Shares in Ericsson fell sharply after the Swedish telecoms equipment maker revealed a drop in profits owing to a slowdown in US sales and lower margins in high-growth Asian markets.
Shares dropped 8 per cent on Thursday morning to Skr101.60. The group faces intense competition to sell equipment and services to global telecoms operators, which is likely to be become even fiercer in future given the proposed acquisition of Alcatel-Lucent by Nokia to create a stronger European rival.
Operating profits in the first quarter fell further than analysts had expected. The decline was partly because Ericsson needed to offer cheaper deals to secure new contracts, in particular in China, which led to a decline in margins.
Operating profit dropped to Skr2.1bn from Skr2.6bn in the same period in the previous year, which was also lower than had been anticipated. Gross margin was reported at 35.4 per cent, compared with 36.5 per cent last year.
Revenues during the first three months of the year were also worse than analysts' forecasts. Revenues rose by 13 per cent to Skr53.5bn owing to the effect of the strong dollar but sales on a like-for-like basis dropped 6 per cent. Like-for-like sales at the core networks equipment business fell 9 per cent.

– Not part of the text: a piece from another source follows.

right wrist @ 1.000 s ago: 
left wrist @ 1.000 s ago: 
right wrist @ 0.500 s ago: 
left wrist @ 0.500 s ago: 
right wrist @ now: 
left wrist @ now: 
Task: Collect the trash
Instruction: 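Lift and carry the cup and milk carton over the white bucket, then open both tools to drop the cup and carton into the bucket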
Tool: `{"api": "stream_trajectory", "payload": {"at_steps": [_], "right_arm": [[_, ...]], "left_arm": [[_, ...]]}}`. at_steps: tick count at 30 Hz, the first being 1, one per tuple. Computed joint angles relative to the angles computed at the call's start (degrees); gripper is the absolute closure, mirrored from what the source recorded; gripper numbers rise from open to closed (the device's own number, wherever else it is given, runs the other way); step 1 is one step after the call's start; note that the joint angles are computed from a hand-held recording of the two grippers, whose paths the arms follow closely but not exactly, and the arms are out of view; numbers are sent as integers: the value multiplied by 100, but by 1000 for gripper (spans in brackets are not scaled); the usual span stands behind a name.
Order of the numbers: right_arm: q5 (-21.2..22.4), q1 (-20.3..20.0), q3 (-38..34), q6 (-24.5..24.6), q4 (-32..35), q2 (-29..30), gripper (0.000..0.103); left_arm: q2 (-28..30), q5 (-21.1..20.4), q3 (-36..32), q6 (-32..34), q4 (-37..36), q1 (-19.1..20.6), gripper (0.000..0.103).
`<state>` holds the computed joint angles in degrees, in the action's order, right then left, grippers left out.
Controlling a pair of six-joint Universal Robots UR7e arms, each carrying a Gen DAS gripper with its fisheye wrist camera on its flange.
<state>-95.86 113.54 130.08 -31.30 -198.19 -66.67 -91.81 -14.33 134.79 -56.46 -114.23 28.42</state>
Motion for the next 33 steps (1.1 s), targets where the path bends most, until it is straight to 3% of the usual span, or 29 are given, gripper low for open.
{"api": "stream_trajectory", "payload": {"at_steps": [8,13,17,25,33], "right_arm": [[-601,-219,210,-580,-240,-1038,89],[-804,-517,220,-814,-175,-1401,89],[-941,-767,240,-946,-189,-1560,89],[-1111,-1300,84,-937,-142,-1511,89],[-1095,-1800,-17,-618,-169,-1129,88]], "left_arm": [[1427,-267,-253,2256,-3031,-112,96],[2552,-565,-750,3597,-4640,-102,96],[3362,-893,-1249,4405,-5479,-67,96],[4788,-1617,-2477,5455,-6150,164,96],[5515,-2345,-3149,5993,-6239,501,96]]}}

Hans Vestberg, chief executive, warned that Ericsson expected "North American mobile broadband business to remain slow in the short term". He added that "the fast pace of 4G deployments in Mainland China [would] continue".
Mr Vestberg said that the merger of Ericsson's two main European rivals would not affect its own strategy. He declined to say whether the deal was positive or negative for Ericsson, but added that it was a "logical" step for the two companies.
Ericsson will remain the largest telecoms equipment maker by sales even after the two rivals have merged.
An ongoing legal battle over the right to use Ericsson's patented technology with Apple - one of its largest licensing partners - also weighed on revenues in the quarter.
Analysts at Bernstein said that "the magnitude of the gross margin impact of this change in mix is surprising", but that the fundamental strengths of Ericsson as the market leader gave it confidence for a recovery.
"We believe the ongoing dispute with Apple accounts for at least 100 basis points of the gross margin disappointment," said Bernstein. "Most of the gross margin disappointment is driven by mix shift with US network sales down 20 per cent year on year and South East Asia and India network sales up 30 per cent and 137 per cent respectively."